Am I just projecting? Relatable, in any case :)
I literally want to give them my money and can't. Every few weeks for shirts and giggles i send an email to them saying, "any update on this?"
Oh well..
I really hope this will fade and focus will turn back to highlighting some broader actual human ingenuity in IT, rather than constant stream of "we used autocomplete for this new thing" or "we build this new API for this glorified autocomplete".
Boring.
Seriously though, it's not going away no matter how much anyone hates it. Emails and blogs will continue to be written with it, letters of recommendation will be/are written with it, Presidential speeches will be written with it, academic articles will be / are written with it (almost all ml and cs research is), news is written with it... It's not going to stop, but it will _probably_/_very likely_ get better.
There is no tool, no human, no method to determine if text is generated with one of these models at high F-score (only sometimes high precision, low recall domains for silly examples).
We're stuck with it. Like the English teacher and their despised spell check.
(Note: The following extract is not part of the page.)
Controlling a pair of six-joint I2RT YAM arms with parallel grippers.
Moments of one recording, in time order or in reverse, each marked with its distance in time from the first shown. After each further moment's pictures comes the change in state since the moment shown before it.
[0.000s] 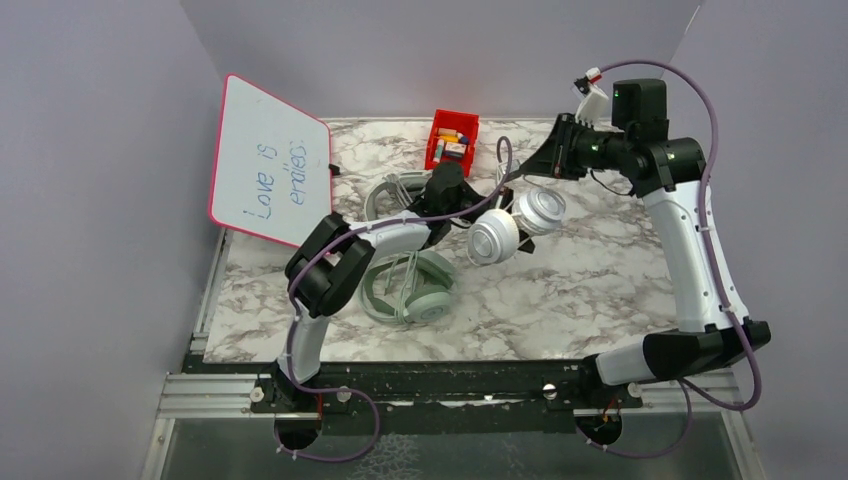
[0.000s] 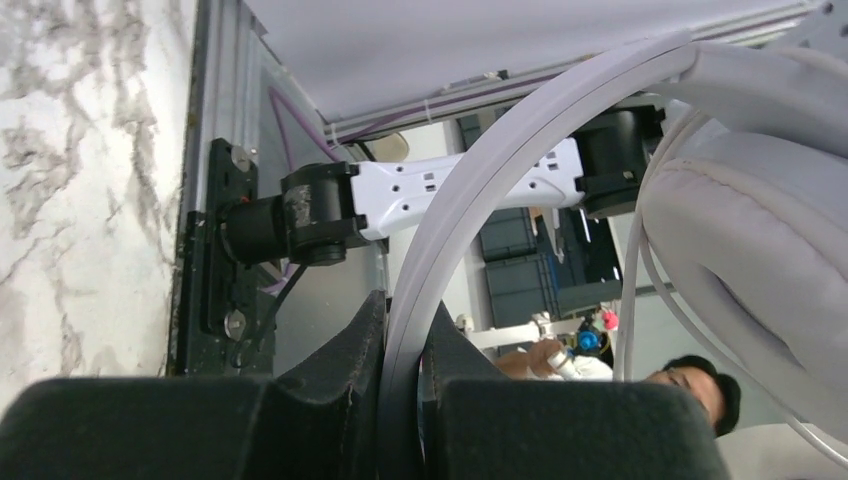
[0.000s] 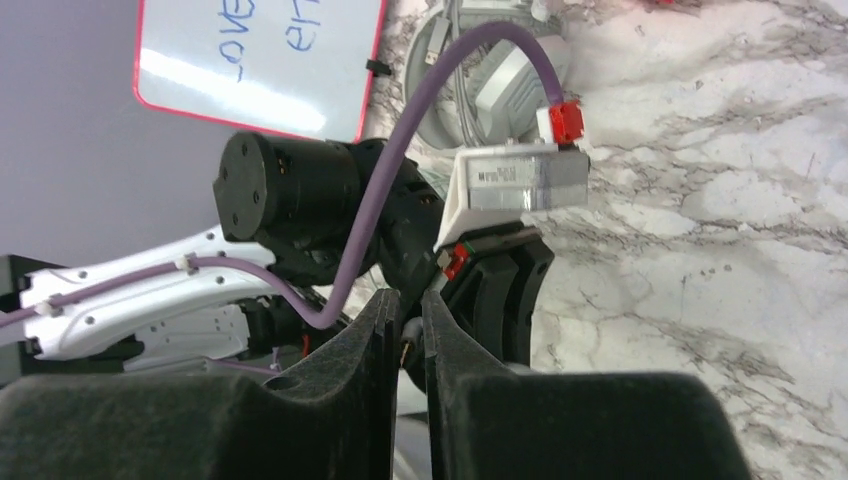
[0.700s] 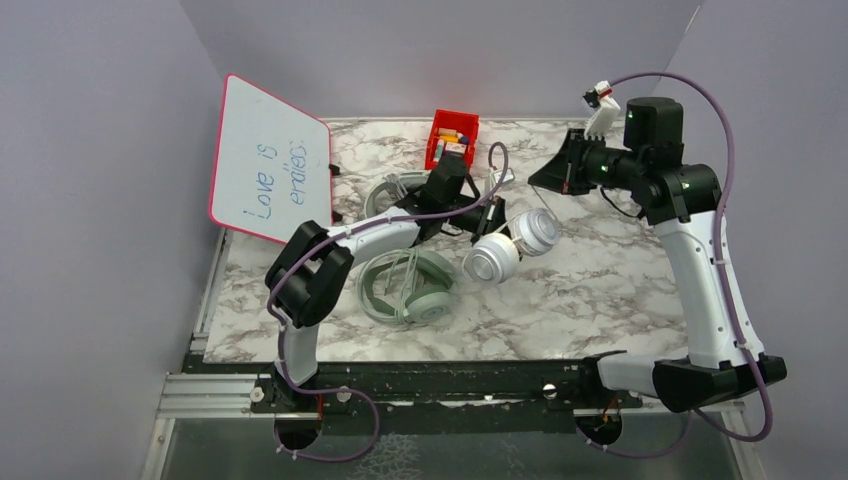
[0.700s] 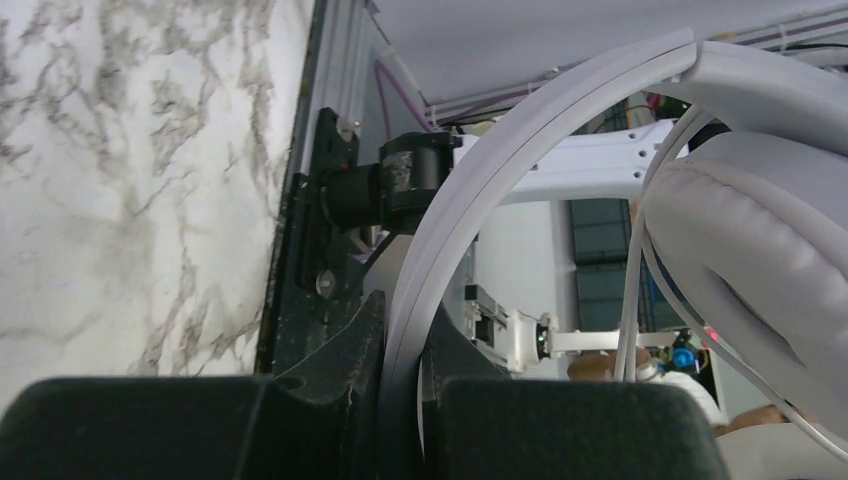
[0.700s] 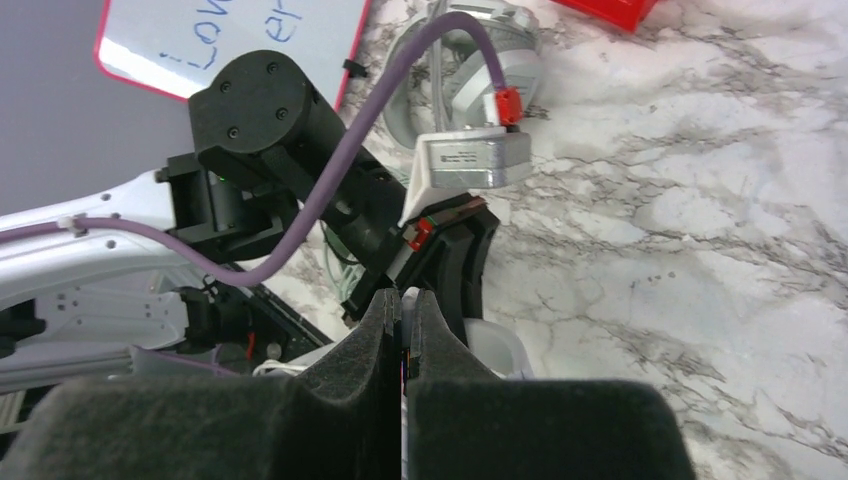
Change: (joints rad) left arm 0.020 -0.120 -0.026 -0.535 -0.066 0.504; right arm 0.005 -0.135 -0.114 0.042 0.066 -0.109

My point is about repetitiveness of LLM topics. Not about usefullness of LLM itself. And LLMs are glorified autocomplete. Their internals are maybe interesting, but that's often not what's being discussed here or even written about in the shared articles.
Just because that makes for a nice narrative in the copyright infringement argument, doesn't make it so.
We know next to nothing about how the human brain works.